§ **Work item**
Each entry below must be repeated exactly. Leave the pictures out of it.
━━━━━━
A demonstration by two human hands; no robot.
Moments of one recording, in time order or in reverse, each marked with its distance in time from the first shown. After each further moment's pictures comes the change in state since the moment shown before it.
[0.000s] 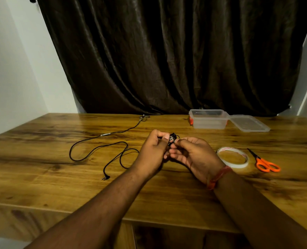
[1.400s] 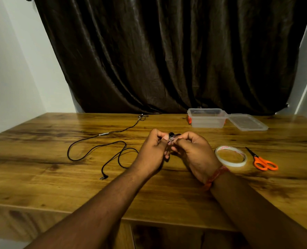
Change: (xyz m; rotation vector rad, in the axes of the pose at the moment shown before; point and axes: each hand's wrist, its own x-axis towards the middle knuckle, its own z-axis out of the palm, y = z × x) left_hand -0.001 -0.001 0.002 0.171 0.001 0.057; right_hand 0.013 0.012 -0.004 -0.107 0.060 -0.179
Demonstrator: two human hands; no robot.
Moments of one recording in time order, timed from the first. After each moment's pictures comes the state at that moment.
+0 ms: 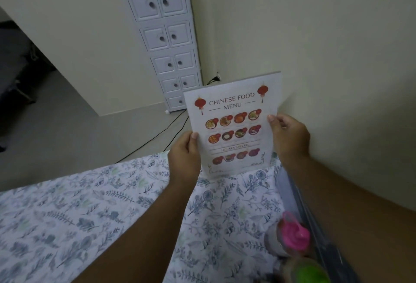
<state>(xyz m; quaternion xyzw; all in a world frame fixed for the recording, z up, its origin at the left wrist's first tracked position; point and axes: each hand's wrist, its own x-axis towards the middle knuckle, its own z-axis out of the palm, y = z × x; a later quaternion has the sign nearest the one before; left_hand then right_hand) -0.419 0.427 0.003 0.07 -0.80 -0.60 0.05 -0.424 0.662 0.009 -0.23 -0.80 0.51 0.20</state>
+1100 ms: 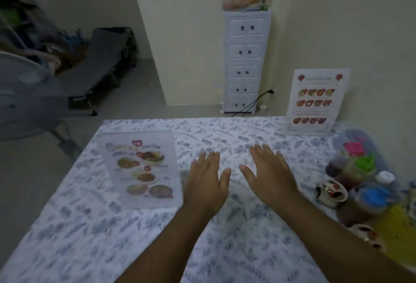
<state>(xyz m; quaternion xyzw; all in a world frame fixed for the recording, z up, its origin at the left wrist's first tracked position) -0.030 0.144 0.083 -0.01 -0.97 -0.25 0.04 -0.069 0.320 0.090 0.08 -0.98 0.17 -0.01</state>
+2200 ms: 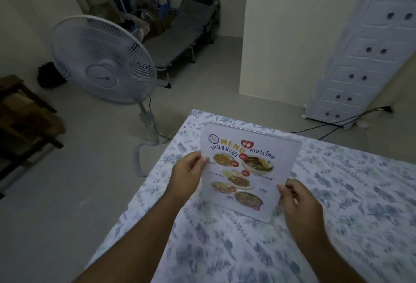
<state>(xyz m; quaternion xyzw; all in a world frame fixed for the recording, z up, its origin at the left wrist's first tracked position) -0.121 -0.230 0.037 0.23 -0.74 -0.62 0.13 -0.166 0.040 0.025 0.03 -0.85 0.52 -0.01</state>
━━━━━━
§ **Response**
A demonstration by two human hands; no robot.
Moments of one recording, in time order or in reverse, each marked with its distance in time from the first shown. After each further moment's pictures comes the change in state since the moment shown before it.
[0.000s] 
[1.400s] 
Change: (xyz m; rotation vector rad, in the axes of the pose at the moment shown before; point and axes: each hand's wrist, its own x-axis towards the middle knuckle, its own z-axis out of the palm, y = z × x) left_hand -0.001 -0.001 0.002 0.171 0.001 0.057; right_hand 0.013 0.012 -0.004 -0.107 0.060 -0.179
Demonstrator: two human hands; no robot.
Moments of one recording in time order, timed from the first. After each moment's pictures comes the state at that moment.
+0 ms: 
<state>(xyz m; quaternion xyzw; all in a world frame fixed for the recording, z up, its origin at the left wrist's first tracked position; point and axes: each hand's wrist, its own x-axis towards the middle knuckle, its own z-axis out of the palm, y = z × x; a later quaternion has the sign nearest the one before; left_hand then right_hand) -0.419 0.427 0.003 0.07 -0.80 -0.60 0.05 -0.424 0.662 0.009 -0.23 -0.80 0.51 0.20</state>
+1100 ms: 
<state>(xyz m; quaternion xyzw; all in a world frame fixed for the recording, z up, its origin at the left wrist's first tracked position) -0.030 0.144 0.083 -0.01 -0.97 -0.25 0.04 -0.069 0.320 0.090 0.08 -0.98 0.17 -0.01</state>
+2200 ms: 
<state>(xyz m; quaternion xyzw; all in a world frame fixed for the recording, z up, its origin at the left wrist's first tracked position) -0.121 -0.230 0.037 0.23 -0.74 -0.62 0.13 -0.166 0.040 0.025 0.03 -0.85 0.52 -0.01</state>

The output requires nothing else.